It is definitely a catch 22. However, there is a list of accredited employers who can make offers to those without visas a lot more easily. look at: http://www.immigration.govt.nz/migr...tion/ToolboxLinks/AccreditedEmployersList.htm

If you are able to arrange a trip over and then approach some employers with the dates you will be there they will be a lot more willing to speak to you as you are showing you are serious!

Good luck

Chris


----------



## mikesurf (Nov 7, 2012)

My advice is to get yourself over there even if you are just on a tourist visa and then start looking for work. If an employer wants you it is all pretty straightforward and it is just a case of form filling etc. You will be taken on with a 2 year work visa. By the end of the work visa you will have NZ work experience and should hopefully have an employer who is willing to sponsor you to stay.
Good luck


----------



## tocker (Dec 11, 2012)

Hi mike, thanks for the advice! We have considered doing this but am a little nervous what with having a two year old in tow! Does anyone know if it's correct that you can't get a working holiday visa and bring a child? I'm being told conflicting information. Does anyone know much about the tauranga area and jobs,pay and housing? I was also reading somewhere the a child's schooling has to be paid for???


----------



## escapedtonz (Apr 6, 2012)

tocker said:


> Hi mike, thanks for the advice! We have considered doing this but am a little nervous what with having a two year old in tow! Does anyone know if it's correct that you can't get a working holiday visa and bring a child? I'm being told conflicting information. Does anyone know much about the tauranga area and jobs,pay and housing? I was also reading somewhere the a child's schooling has to be paid for???


Yeah you are nearly correct.

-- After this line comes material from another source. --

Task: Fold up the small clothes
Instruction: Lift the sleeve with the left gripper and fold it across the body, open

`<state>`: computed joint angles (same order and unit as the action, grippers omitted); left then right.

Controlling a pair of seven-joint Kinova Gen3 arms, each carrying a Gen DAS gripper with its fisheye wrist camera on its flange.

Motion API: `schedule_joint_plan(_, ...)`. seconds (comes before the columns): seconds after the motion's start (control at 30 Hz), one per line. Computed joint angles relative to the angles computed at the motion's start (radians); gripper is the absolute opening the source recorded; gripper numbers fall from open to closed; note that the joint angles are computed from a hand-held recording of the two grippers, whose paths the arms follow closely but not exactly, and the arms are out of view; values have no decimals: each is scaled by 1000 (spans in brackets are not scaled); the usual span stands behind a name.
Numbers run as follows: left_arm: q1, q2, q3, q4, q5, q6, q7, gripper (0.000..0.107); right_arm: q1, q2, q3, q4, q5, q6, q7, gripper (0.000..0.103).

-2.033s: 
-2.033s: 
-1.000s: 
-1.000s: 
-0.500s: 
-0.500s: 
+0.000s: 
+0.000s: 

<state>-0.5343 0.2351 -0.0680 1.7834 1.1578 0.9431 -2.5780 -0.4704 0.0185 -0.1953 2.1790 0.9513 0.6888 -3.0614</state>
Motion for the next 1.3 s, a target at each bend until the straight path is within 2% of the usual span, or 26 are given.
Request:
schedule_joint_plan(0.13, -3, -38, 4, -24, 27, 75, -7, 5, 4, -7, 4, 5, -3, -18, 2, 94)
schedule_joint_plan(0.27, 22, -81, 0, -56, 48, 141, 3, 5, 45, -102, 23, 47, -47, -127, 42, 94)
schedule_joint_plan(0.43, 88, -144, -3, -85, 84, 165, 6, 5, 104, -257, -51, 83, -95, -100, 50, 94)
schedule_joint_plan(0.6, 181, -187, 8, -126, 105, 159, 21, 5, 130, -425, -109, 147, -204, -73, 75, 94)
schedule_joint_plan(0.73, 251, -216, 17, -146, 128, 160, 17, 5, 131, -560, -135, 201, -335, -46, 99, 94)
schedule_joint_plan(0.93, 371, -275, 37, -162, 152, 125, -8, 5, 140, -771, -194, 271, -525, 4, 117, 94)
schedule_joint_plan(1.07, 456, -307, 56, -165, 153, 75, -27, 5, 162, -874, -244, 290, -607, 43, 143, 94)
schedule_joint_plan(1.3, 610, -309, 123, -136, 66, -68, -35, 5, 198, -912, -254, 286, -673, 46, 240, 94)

From what I understand you can't get a working visa for a child or a child cannot be linked to a working visa but you can bring a child, however you have to find them a different visa and one that will remain valid for a sufficient period similar to your working visa. 
This usually rules out the visitor visa as they only last 6 or 9 months but can be increased to 12 months, although I've said on this forum in the past - can a small child hold a visitor visa on their own ?
Another one is a student visa but these may be for a child from school age ?
You really need to speak to INZ or search through the visa types and their rules on the Immigration website.

Yes it is correct that you as a parent must contribute to schooling if you don't hold Residency visas - I'm led to believe approx $1000-$1500 a year or maybe a term I'm not sure exactly.
Maybe someone else can give you up to date advice ?


----------